Task to complete —
Search the entries below for "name" and copy each matching line.

┄┄┄┄┄┄┄┄┄┄┄┄┄┄┄┄┄┄┄┄

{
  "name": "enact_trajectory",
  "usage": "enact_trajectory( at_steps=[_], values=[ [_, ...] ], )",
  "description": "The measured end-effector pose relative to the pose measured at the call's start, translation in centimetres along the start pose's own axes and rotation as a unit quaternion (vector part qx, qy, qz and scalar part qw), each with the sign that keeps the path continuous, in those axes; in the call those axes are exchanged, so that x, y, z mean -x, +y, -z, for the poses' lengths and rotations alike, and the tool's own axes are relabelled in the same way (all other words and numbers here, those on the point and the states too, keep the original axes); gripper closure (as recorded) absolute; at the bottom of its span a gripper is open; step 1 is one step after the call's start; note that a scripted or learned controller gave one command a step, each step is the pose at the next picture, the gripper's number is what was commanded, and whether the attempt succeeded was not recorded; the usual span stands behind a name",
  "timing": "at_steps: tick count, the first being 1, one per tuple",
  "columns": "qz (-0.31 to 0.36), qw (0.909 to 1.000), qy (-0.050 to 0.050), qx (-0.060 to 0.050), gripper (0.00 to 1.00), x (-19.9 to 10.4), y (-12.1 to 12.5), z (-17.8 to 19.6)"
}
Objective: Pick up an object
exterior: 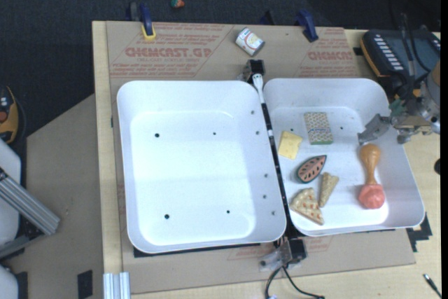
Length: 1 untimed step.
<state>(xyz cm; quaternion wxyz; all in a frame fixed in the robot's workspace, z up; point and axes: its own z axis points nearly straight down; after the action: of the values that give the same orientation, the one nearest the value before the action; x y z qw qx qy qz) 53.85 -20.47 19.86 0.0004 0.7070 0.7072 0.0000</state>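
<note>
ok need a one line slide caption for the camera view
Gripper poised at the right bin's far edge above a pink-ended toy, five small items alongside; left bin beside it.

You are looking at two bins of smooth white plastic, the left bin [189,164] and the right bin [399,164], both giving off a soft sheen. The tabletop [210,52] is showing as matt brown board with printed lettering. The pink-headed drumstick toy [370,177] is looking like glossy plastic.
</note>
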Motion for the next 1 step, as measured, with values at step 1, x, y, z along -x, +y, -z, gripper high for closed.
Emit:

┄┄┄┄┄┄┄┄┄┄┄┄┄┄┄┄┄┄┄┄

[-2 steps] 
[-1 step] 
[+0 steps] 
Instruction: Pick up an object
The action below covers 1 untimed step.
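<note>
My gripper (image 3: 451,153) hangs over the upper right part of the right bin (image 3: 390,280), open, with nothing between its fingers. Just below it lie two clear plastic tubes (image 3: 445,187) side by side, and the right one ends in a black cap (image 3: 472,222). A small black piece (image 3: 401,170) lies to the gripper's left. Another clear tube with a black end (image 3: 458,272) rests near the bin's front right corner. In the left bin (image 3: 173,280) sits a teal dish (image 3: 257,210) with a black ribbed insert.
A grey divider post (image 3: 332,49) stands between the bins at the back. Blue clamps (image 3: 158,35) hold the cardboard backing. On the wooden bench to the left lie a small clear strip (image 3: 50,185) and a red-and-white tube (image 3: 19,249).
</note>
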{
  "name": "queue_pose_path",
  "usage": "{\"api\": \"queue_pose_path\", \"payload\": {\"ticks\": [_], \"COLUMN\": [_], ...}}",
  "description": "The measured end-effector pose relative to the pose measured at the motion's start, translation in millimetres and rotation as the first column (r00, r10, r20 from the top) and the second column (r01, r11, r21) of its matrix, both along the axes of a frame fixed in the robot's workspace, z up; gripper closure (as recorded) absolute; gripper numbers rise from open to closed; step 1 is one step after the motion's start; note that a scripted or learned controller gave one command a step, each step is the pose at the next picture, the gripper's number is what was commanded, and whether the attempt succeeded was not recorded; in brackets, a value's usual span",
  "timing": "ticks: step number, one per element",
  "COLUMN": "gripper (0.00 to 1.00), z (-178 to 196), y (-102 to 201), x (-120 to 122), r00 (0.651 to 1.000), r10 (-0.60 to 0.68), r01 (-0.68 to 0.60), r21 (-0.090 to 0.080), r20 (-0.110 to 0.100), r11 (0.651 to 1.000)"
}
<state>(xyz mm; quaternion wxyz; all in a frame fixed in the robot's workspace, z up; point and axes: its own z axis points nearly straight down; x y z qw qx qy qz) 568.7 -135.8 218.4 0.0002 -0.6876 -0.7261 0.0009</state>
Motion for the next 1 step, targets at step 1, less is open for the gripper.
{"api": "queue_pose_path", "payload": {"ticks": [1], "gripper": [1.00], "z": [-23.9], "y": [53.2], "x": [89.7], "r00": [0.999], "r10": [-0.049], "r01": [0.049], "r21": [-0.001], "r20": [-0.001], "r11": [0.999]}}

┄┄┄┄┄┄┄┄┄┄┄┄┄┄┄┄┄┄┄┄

Written response —
  "name": "enact_trajectory",
  "description": "The measured end-effector pose relative to the pose measured at the call's start, translation in centimetres along the start pose's own axes and rotation as a unit quaternion (vector part qx, qy, qz and scalar part qw), each with the sign that keeps the path continuous, in those axes; in the call those axes are exchanged, so that x, y, z mean -x, +y, -z, for the poses' lengths and rotations alike, and the tool's own axes are relabelled in the same way (all other words and numbers here, those on the point and the states too, keep the original axes); gripper closure (as recorded) absolute; at the bottom of its span a gripper is open; step 1 is one step after the call's start; note that a scripted or learned controller gave one command a step, each step is the pose at the next picture, the gripper's number is what was commanded, and whether the attempt succeeded was not recorded; the usual span stands behind a name",
  "name": "queue_pose_path",

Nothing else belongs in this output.